:: What this task involves ::
The listing below is to be duplicated exactly, with every picture omitted.

(Data provided Opens)

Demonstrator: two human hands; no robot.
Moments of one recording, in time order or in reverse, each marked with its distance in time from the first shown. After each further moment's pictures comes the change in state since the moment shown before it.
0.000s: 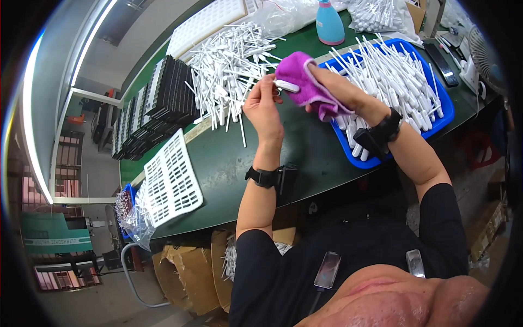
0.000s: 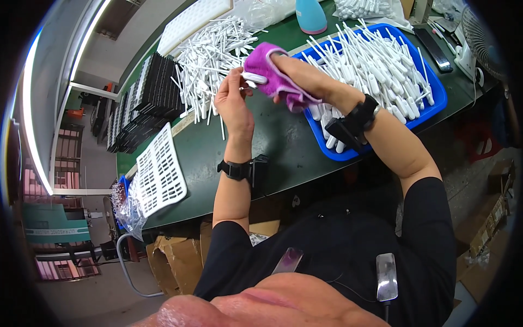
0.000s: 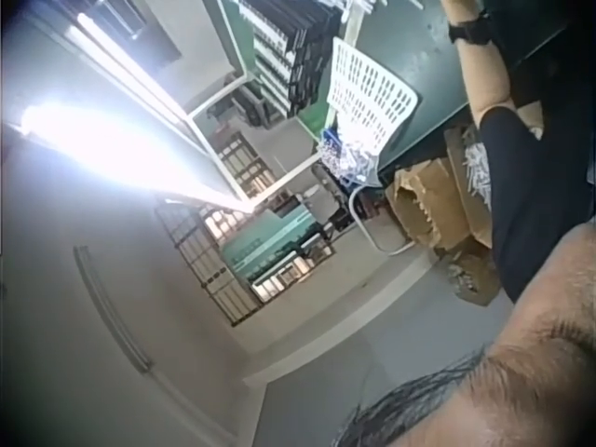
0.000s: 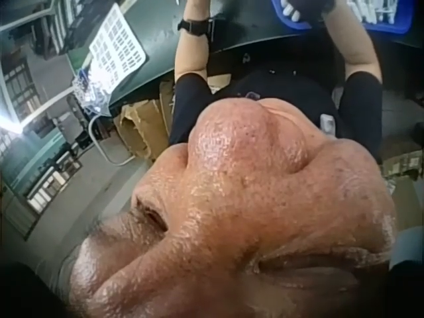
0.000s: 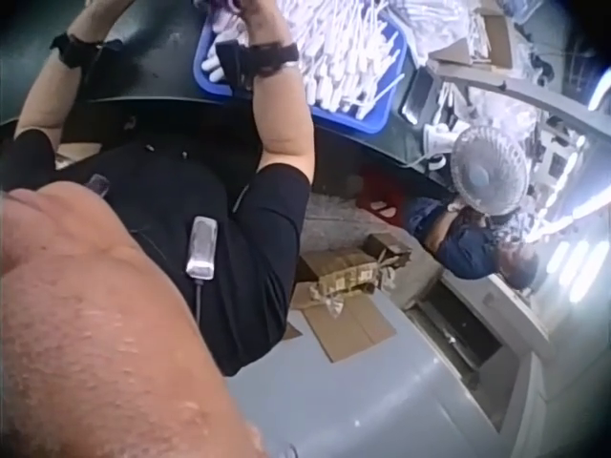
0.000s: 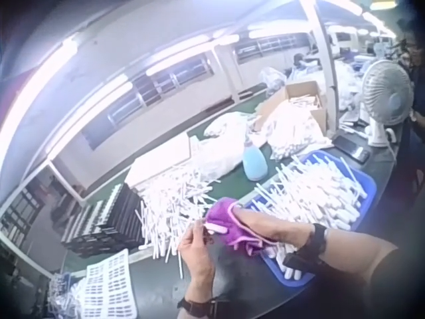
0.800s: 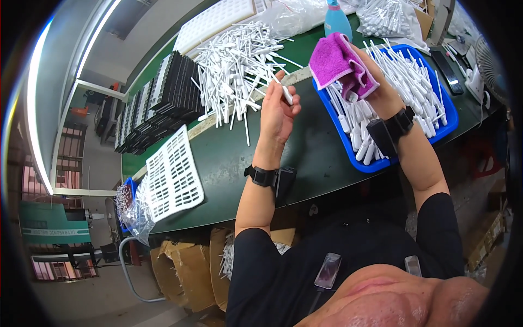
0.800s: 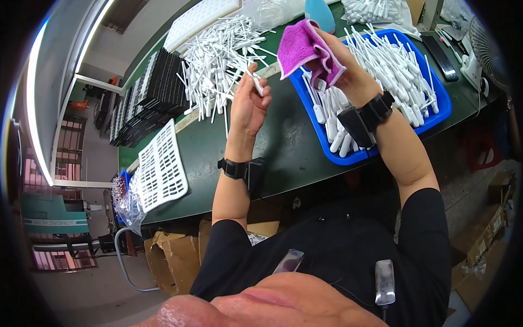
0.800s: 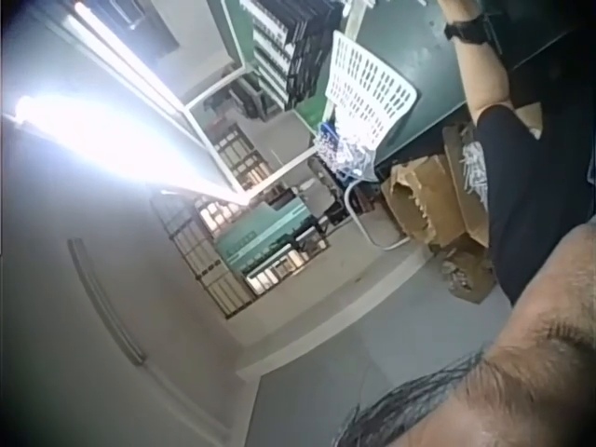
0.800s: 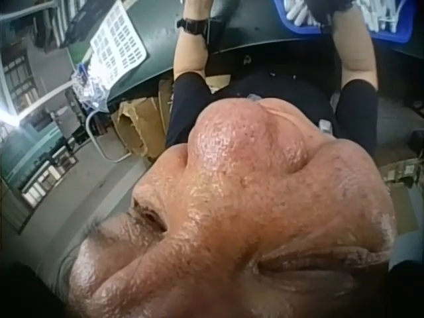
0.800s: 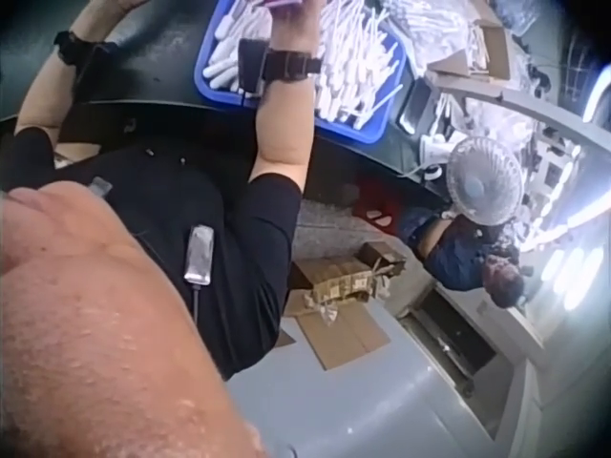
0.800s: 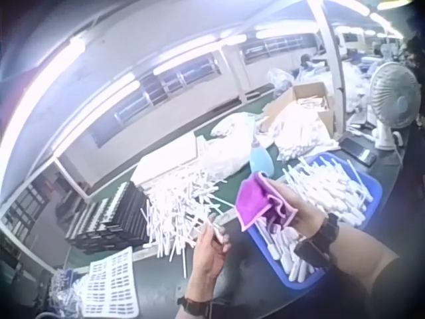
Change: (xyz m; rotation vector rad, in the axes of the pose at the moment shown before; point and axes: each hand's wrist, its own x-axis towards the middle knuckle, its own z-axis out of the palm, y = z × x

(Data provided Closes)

:: Reply to the exercise ::
Demonstrator: two human hands; no robot.
Moments of one recording, in time order or in reverse, each marked with its distance in time from the first shown. After each further moment's pictures comes the change in state since the moment shown before it.
0.000s: 
0.000s: 
0.000s: 
0.000s: 
0.000s: 
0.000s: 
0.800s: 
0.800s: 
0.800s: 
0.800s: 
0.800s: 
0.800s: 
Change: (xyz m; rotation vector rad, in the axes of the pose at the moment shown before; point and axes: each hand's wrist, its own x-axis towards the middle knuckle, its own z-axis out of the palm, y = z × x

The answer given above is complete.